The results of fitting linear regressions to the plots of (wound area)1/2 versus time are summarised in Table 2.

Table 2.          Analysis of wound contraction data

 

 

Group

 

Rate of contraction

 

 

r*

(mean    SEM)

 

(mm/day)

 

 

JS-50

 

1.22     0.06

 

0.988

JS-60

1.26     0.07

0.971

JS-80

1.26     0.03

0.987

JS-100

1.20     0.06

0.978

Paraffin

1.22     0.03

0.985

 

*       Average linear regression coefficient of the plots of (wound area)1/2 versus time.

 

 

It can be seen (Table 2) that, with all groups of animals, there was good agreement between the experimentally observed change in wound area due to contraction and that expected on the basis of a constant linear rate of movement of the wound margins.  Also that the rates of contraction were the same for all groups. Analysis of the results using ANOVA gave a P of 0.95.

None of the emu oils caused any adverse effects and all animals showed healthy granulation tissue throughout the contractile phase. There was insufficient epithelialization to make any quantitative comparisons but visually there were no differences.

Discussion

In this study the topical application of emu oil did not significantly alter the rates of contraction of full thickness excisional wounds in rats. Also, the application of emu oil was found not to cause any adverse effects. The four preparations of emu oil used had varying degrees of anti-inflammatory activity in both the adjuvant induced polyarthritis and carrageenan induced oedema rat models.

From one point of view, the failure to demonstrate any efficacy of emu oil is disappointing. However, the demonstration of no adverse effects will be of considerable value in presenting the case to the relevant Ethics Committees if it is decided that the anti-inflammatory study should proceed to human clinical trials.

The results of this study do not preclude the possibility that emu oil may have some application in the treatment of superficial wounds (burns) where the ability of emu oil to reduce inflammation could be beneficial, e.g. relieve pain. However, we are not aware of any animal model that is suitable for scientifically assessing such effects. Similarly, there are no suitable models to examine the effects of emu oil on scarring and there is insufficient reason to justify the expense of a quantitative epithelialization study.

In view of the lack of any effect of emu oil, there would seem little, if any point, in continuing this line of research at this time.  However, it is recommended that a relatively small quantity of funds ($5,000) be allocated to test the actual preparations that are to be used in clinical trials

If there was the desire to continue on with work on cellular regeneration the only reasonable option would seem to be invitro tissue culture studies. Although such studies would probably contribute little to obtaining Therapeutic Goods Act registration of emu oil.

Implications

The demonstration that there were no adverse effects will facilitate obtaining permission from the relevant Ethics Committees to perform human clinical trials on the anti-inflammatory activity of emu oil.  Such trials will be required before Therapeutic Goods Act registration can be obtained.

Recommendations

  1. The investigation into the effects of emu oil on wound healing be discontinued.
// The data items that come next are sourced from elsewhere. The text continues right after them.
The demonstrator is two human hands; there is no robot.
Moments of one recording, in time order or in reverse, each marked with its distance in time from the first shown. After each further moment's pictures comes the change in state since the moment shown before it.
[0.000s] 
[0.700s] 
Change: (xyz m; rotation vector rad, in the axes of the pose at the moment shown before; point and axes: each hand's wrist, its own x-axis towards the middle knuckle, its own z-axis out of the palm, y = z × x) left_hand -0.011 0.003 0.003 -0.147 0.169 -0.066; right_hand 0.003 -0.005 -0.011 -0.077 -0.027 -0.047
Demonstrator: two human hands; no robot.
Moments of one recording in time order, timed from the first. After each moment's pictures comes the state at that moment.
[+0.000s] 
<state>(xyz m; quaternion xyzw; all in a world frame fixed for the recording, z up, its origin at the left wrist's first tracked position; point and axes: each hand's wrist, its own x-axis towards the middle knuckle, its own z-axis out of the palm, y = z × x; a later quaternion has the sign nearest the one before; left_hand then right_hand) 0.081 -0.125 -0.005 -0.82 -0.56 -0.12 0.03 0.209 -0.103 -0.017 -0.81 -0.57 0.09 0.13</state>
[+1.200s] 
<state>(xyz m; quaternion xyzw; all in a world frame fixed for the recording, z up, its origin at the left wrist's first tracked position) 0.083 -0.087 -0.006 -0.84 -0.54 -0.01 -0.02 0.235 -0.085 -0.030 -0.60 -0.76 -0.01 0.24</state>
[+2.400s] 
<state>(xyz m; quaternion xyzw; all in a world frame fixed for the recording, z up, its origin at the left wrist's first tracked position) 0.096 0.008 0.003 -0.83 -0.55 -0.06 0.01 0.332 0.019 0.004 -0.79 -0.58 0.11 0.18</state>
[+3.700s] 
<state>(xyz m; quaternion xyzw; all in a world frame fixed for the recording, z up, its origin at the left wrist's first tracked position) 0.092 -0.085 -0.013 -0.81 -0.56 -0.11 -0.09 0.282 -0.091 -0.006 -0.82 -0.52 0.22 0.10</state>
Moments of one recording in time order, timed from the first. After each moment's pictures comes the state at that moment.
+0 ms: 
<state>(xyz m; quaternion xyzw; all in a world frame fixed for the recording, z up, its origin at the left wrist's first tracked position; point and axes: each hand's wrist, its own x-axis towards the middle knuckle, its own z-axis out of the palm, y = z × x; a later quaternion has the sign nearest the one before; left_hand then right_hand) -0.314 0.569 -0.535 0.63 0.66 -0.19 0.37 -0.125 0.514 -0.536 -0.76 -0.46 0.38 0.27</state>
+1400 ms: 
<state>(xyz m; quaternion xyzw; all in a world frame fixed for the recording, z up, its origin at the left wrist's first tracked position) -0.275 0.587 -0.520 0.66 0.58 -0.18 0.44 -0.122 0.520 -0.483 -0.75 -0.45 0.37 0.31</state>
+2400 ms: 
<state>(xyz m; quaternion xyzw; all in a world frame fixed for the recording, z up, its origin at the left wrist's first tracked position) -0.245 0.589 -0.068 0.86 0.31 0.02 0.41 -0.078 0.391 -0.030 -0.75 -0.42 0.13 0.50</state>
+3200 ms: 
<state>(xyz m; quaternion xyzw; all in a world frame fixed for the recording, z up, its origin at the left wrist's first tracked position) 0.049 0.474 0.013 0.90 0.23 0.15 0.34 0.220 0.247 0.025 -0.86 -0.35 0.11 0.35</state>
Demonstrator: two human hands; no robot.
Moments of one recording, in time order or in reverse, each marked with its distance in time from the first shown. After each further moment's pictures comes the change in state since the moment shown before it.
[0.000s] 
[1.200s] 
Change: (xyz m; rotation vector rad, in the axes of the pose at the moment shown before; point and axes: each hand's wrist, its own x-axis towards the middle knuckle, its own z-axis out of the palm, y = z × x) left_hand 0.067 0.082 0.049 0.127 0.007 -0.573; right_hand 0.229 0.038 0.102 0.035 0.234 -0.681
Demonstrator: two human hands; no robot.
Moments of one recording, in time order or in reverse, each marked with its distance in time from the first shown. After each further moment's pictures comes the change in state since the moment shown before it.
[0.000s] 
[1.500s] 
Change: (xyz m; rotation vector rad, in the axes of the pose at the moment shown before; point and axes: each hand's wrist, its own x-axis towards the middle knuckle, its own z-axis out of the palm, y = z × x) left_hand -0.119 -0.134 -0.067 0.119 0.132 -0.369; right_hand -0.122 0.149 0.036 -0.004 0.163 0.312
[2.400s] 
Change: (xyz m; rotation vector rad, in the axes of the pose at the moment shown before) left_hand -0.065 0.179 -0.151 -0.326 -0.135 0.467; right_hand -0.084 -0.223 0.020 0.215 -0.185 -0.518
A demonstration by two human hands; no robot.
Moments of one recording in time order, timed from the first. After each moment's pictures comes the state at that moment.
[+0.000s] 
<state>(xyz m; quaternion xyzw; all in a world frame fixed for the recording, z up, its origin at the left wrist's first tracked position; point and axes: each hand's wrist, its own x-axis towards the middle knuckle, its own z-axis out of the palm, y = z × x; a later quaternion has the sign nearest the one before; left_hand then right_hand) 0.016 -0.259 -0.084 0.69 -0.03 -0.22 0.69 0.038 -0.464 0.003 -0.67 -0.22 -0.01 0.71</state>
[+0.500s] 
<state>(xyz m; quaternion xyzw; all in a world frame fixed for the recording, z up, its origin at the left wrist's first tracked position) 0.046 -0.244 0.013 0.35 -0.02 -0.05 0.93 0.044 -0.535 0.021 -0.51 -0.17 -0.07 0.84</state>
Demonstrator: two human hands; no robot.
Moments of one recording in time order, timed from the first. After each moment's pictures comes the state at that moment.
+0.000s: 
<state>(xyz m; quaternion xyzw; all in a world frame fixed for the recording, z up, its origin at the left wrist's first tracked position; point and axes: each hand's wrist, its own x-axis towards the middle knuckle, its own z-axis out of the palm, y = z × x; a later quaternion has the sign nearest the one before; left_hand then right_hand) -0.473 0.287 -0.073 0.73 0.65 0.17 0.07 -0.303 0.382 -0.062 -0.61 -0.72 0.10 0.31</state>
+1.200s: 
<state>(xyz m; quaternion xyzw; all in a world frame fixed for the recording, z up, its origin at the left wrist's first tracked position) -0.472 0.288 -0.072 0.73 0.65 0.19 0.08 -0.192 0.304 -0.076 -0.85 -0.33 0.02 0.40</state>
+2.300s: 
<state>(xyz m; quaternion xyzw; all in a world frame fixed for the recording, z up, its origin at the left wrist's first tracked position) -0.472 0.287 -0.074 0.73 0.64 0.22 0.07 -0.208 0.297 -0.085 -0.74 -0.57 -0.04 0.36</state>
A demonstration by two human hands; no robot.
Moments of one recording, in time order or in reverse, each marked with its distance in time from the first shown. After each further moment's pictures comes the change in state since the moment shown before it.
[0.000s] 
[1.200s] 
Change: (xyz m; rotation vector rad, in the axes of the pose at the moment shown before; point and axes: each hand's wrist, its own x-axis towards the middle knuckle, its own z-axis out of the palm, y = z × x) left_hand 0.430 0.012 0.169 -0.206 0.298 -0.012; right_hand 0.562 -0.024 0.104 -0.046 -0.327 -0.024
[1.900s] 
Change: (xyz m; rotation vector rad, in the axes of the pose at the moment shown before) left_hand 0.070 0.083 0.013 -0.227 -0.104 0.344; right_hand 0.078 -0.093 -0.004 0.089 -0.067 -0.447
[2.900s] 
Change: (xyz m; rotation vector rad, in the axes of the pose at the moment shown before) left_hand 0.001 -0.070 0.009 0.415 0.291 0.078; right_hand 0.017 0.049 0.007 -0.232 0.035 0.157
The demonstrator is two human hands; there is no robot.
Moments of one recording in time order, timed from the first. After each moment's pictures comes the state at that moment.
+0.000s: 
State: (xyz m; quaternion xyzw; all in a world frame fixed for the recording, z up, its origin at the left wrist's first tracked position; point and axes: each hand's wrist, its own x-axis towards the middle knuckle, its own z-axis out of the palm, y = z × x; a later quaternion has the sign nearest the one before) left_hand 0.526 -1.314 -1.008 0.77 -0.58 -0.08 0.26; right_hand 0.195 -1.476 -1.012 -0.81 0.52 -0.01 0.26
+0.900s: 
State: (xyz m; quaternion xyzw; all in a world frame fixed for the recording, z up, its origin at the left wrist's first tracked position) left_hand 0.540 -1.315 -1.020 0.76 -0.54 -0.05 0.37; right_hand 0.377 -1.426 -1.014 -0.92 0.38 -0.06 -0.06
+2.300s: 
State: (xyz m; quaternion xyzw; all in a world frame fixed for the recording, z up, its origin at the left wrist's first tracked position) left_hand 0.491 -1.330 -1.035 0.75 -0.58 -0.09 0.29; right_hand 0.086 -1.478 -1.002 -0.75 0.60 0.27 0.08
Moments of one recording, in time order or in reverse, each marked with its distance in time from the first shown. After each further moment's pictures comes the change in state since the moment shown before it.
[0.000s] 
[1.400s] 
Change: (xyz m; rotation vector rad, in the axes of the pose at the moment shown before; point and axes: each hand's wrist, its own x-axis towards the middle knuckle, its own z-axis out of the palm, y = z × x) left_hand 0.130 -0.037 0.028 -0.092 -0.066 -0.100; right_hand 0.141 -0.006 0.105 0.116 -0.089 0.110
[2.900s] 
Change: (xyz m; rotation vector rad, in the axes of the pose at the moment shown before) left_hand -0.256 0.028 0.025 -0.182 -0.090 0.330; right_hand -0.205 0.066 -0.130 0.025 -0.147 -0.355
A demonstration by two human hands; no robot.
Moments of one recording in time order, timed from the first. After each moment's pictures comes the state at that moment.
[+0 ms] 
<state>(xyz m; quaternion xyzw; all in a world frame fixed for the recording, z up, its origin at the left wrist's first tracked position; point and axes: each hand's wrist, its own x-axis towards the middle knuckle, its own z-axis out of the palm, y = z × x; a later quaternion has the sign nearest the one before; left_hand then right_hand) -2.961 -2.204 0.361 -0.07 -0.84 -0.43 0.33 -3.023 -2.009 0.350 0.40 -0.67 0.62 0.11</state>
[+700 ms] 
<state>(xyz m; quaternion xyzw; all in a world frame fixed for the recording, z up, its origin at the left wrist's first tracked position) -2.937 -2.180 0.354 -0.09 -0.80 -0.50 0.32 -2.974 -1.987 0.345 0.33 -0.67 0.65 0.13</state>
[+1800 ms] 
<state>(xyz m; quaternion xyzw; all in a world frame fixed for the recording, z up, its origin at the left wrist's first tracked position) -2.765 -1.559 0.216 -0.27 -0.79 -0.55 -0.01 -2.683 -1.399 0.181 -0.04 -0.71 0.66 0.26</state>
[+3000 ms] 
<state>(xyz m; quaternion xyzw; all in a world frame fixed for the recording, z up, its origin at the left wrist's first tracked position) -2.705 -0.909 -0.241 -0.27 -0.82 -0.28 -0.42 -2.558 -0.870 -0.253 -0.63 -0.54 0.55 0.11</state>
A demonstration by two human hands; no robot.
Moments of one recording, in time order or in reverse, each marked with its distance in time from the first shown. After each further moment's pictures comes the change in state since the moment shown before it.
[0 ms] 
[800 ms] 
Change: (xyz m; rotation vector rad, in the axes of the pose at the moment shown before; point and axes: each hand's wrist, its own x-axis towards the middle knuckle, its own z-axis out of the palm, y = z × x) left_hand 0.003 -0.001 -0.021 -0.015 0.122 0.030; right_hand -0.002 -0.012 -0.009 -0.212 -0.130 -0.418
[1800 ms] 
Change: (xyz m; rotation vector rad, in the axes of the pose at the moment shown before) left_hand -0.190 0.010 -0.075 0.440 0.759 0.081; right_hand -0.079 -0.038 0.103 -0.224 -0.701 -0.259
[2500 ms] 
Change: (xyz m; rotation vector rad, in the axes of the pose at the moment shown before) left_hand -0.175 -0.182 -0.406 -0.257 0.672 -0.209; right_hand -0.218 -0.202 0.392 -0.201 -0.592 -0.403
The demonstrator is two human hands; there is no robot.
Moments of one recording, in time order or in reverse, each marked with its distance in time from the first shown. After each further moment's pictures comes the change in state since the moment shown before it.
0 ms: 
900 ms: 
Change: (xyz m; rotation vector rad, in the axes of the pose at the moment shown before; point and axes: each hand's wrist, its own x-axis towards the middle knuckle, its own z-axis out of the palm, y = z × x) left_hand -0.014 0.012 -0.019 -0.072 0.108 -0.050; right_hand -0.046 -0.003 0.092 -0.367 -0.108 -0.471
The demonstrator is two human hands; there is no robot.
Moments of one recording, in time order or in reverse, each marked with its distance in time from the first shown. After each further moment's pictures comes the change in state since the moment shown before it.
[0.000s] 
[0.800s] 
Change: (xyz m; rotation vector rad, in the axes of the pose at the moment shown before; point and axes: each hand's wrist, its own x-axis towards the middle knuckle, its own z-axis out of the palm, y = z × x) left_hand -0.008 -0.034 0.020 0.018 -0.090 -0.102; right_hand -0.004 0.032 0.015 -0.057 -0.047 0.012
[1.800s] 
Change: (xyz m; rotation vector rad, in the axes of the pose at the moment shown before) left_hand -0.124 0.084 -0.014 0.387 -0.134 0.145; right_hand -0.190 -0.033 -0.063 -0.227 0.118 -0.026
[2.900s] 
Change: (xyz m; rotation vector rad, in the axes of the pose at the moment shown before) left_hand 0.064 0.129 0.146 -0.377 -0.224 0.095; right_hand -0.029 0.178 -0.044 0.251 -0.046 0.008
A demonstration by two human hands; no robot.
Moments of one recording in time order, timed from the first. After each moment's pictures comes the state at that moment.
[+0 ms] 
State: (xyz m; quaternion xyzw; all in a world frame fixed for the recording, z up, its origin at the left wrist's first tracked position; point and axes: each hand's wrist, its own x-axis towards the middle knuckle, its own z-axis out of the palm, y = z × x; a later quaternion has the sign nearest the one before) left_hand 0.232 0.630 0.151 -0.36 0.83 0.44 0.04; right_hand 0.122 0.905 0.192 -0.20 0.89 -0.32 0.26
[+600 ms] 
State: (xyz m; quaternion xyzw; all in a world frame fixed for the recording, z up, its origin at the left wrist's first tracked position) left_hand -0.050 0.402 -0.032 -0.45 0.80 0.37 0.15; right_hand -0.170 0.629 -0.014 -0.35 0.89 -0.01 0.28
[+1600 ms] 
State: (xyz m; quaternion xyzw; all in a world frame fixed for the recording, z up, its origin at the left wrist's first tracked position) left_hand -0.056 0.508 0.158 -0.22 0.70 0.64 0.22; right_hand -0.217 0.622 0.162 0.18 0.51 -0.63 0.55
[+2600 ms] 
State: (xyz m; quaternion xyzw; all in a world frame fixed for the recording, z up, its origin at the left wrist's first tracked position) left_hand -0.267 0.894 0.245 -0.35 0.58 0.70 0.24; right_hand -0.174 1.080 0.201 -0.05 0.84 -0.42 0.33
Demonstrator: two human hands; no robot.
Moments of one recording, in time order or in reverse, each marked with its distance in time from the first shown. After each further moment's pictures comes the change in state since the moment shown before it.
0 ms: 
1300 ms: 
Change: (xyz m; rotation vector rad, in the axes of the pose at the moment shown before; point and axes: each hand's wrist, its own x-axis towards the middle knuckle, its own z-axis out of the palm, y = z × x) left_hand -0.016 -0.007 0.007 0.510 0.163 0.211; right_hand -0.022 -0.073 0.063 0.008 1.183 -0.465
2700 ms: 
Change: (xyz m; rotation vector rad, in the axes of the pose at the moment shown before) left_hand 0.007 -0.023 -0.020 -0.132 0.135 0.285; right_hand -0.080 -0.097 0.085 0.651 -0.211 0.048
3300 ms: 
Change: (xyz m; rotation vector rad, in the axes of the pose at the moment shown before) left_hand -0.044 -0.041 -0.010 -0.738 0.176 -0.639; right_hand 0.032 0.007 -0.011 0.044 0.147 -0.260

  2. A small sum of money ($5,000) be allocated to test the actual preparations of oil that are to be used in clinical trials.

  3. Any money available for emu oil research would be better spent in other areas of research, e.g. anti-inflammatory activity and/or the use of emu oil as a transdermal carrier.

 

Intellectual property

None.

Communications strategy

The results of this study will be published with the results of the anti-inflammatory studies.

References

  • Fein, E., Caputo, J., Nagal, A. and Nagal, K. Therapeutic uses of emu oil. US patent number:  5,472,713, Dec. 5, 1995.
  •  Holick, M.J. and Kinney, J.F.  Kalaya     oil:  The promise you can see and feel has exciting new developments.  DCI 158: 36, 1996. 
  • Snowden, J.M. and Whitehouse, M.W.  Anti-inflammatory activity of emu oils in rats.  Inflammpharmocology, in press.
  • Snowden, J.M.  Milestone 1 report on project DAW-82A.  A report to RIRDC, 1997.
  • Snowden, J.M.  Wound contraction:  A quantitative interpretation.  Aust. J. Exp. Biol. Med. Sci. 59: 217, 1981.